Task brief
Among the lines of the records, please find those that contain the word "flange" and copy them.

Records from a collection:
==========
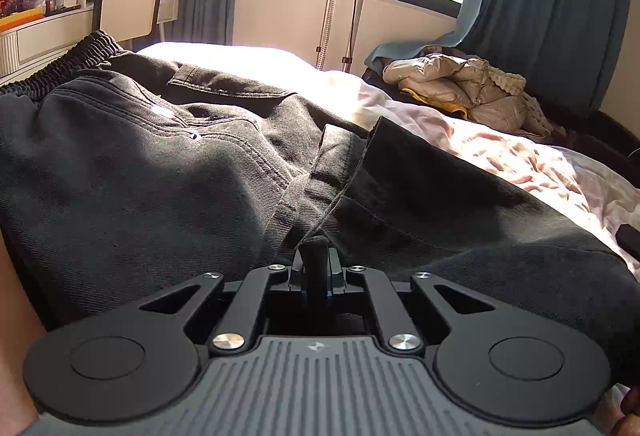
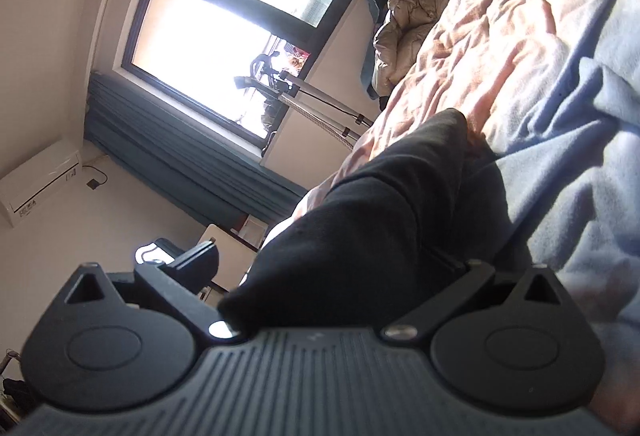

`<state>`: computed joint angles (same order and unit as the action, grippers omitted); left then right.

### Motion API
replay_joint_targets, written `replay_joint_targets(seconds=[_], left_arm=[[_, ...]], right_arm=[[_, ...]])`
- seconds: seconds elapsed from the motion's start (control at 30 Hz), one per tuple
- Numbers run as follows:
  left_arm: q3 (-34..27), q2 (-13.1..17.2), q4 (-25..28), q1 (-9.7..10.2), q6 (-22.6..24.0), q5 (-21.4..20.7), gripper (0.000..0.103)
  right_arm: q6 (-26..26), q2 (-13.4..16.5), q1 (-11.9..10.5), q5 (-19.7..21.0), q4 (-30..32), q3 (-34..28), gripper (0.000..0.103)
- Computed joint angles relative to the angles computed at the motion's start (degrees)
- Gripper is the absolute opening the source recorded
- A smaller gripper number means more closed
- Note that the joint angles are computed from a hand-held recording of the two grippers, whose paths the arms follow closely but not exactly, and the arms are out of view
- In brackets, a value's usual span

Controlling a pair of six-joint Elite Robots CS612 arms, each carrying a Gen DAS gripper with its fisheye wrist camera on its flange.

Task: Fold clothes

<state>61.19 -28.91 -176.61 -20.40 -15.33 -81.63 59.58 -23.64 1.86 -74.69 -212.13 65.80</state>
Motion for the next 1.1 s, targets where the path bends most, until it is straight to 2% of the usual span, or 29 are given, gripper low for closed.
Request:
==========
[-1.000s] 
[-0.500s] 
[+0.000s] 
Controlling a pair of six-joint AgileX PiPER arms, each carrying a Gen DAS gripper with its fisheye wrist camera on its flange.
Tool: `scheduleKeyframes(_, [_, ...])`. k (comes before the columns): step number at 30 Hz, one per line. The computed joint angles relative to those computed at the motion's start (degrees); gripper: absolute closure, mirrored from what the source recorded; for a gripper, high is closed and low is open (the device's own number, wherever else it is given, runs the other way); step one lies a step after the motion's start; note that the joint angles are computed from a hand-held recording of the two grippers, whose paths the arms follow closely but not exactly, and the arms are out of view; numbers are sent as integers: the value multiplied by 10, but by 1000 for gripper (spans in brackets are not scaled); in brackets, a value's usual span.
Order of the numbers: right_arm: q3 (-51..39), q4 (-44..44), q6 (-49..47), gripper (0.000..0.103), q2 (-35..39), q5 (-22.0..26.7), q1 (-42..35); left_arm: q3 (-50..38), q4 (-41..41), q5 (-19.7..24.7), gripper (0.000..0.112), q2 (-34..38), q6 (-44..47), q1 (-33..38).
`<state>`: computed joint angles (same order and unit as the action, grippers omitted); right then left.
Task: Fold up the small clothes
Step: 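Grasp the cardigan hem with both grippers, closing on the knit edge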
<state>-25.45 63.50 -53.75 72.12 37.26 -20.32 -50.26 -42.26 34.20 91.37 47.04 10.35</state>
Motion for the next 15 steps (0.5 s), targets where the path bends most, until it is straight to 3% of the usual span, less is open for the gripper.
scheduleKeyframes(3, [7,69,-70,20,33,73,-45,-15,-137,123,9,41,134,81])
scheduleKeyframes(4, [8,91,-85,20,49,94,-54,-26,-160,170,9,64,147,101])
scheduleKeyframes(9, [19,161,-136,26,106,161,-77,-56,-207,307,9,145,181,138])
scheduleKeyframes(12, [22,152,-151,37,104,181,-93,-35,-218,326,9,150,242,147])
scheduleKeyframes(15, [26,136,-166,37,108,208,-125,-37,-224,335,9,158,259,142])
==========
Output of the task
Controlling a pair of six-joint Elite Robots CS612 arms, each carrying a Gen DAS gripper with its fisheye wrist camera on its flange.
Controlling a pair of six-joint AgileX PiPER arms, each carrying a Gen DAS gripper with its fisheye wrist camera on its flange.

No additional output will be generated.